The "hesitations of history" had stymied India-US relations for a long time. The thaw began during the Clinton-Vajpayee years. The relationship was given a fresh impetus when PM Manmohan Singh and President George W Bush signed the Civil Nuclear Cooperation Agreement in July 2005 and the US accorded de facto recognition to India as a state armed with nuclear weapons that led to the lifting of most 30-year old sanctions.
The two countries also signed a ten-year defence framework agreement that enabled much closer defence cooperation. This agreement was renewed in 2015.
Since then, PM Modi and President Obama have taken defence cooperation to a much higher path. Joint military exercises designed to build confidence and enhance interoperability have been substantially increased.
In fact, the annual Malabar maritime security exercise, that now includes Japan besides India and the US, is being held in the South China Sea this week (June 9-16, 2016).
India has acquired over $10 billion worth of hi-tech weapons platforms and equipment; plans are being finalised for the US to help India with the design of an aircraft carrier and jet engines.
Notably, there has been no transfer of technology (ToT) yet, and India’s quest for state-of-the-art defence technology remains unfulfilled. It will take some time before India gets "license-free access to a wide range of dual-use technologies".
While the key policies underpinning the recognition of India as a major defence partner are not yet clear, it appears certain that defence cooperation between the two countries will be gradually broadened and deepened.
India and the US will join other strategic partners to formulate a cooperative security architecture for peace and stability in the Indo-Pacific region. Such a joint venture is necessary for the security of the global commons, including the freedom of navigation in the sea-lanes of communications that carry a large part of the world’s trade, security of airspace, unfettered use of cyber space and weapons-free outer space.
As a major user of the global commons, should China be willing to join hands with the nations of the Indo-Pacific as a partner in the joint efforts that are likely to be made for cooperative security, it should be welcomed. However, a militarily assertive China, afflicted with the middle Kingdom Syndrome, prefers to go it alone and is seeking to acquire primacy in the Indo-Pacific.
Logically, given the current as well as emerging threats and challenges and the mutuality of interests, the defence cooperation element of the India-US strategic partnership should be gradually propelled to the next higher orbit.
This will involve joint threat assessment, joint planning for likely contingencies and joint operations to overcome dangerous threats when the vital national interests of both countries are threatened.
India would like to limit such military interventions to its area of strategic interest extending from the South China Sea in the east to the Horn of Africa in the west.

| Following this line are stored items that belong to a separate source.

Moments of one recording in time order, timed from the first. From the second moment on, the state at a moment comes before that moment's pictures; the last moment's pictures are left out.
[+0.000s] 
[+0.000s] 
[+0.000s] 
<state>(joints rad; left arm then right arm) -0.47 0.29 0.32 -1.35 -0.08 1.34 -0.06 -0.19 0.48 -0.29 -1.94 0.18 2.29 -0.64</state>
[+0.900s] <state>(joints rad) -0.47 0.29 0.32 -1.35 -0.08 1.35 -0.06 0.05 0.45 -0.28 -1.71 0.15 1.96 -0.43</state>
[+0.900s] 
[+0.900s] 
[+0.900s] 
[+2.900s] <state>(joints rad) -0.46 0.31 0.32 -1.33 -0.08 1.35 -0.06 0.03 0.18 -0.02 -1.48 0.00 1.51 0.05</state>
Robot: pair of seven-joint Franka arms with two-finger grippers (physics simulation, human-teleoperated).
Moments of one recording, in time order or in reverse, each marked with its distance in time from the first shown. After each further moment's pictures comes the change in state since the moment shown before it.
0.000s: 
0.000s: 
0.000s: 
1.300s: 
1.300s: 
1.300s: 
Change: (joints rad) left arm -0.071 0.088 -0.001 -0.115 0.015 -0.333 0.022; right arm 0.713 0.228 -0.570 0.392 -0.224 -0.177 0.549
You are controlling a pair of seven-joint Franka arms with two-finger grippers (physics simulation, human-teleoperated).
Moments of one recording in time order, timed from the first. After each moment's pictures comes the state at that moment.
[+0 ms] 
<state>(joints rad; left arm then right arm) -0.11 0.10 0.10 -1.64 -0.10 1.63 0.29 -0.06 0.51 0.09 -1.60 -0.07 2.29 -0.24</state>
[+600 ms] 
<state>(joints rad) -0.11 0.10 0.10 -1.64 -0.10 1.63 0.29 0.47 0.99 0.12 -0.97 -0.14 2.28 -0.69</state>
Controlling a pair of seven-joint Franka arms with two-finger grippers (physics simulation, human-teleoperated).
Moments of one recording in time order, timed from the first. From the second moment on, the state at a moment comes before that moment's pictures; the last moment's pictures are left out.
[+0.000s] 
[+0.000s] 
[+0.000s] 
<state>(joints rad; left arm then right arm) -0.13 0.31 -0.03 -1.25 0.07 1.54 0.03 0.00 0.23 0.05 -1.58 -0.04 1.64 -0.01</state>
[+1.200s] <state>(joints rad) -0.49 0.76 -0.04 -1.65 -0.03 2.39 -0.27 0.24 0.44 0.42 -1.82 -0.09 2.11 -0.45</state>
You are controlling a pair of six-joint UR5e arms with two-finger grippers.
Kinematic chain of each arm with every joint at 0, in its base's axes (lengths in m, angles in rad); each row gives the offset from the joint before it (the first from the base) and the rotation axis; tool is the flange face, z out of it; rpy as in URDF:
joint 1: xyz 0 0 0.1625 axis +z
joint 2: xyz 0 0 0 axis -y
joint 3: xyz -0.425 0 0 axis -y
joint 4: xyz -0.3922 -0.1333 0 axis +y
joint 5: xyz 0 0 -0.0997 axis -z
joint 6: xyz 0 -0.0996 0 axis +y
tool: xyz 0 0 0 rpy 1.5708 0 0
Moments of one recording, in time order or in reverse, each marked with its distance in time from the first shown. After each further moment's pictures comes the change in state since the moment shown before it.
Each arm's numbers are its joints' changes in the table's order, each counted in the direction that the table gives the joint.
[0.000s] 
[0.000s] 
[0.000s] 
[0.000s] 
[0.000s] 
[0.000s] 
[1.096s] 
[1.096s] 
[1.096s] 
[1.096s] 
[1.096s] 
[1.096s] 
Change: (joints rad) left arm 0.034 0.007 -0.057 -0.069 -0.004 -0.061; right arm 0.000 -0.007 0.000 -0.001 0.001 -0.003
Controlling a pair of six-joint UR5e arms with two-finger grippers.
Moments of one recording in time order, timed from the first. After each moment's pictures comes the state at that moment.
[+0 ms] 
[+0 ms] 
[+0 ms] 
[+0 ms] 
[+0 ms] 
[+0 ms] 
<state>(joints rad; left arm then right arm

And, India would join a "coalition of the willing" only if a United Nations Security Council resolution cannot be obtained. However, even as India draws closer to the US, it must maintain its strategic autonomy.
Prime Minister AB Vajpayee had said that India and the US are natural allies. President Obama described the growing Indo-US relationship as the defining partnership of the 21st century. Prime Minister Manmohan Singh had called it as India’s principal strategic partnership.
Quoting Walt Whitman, Prime Minister Modi said in Washington that "the baton had given the signal" and, "There is a new symphony in play." And, perhaps it is, but it will take some time before the orchestra plays in harmony and its music resonates across the Indo-Pacific.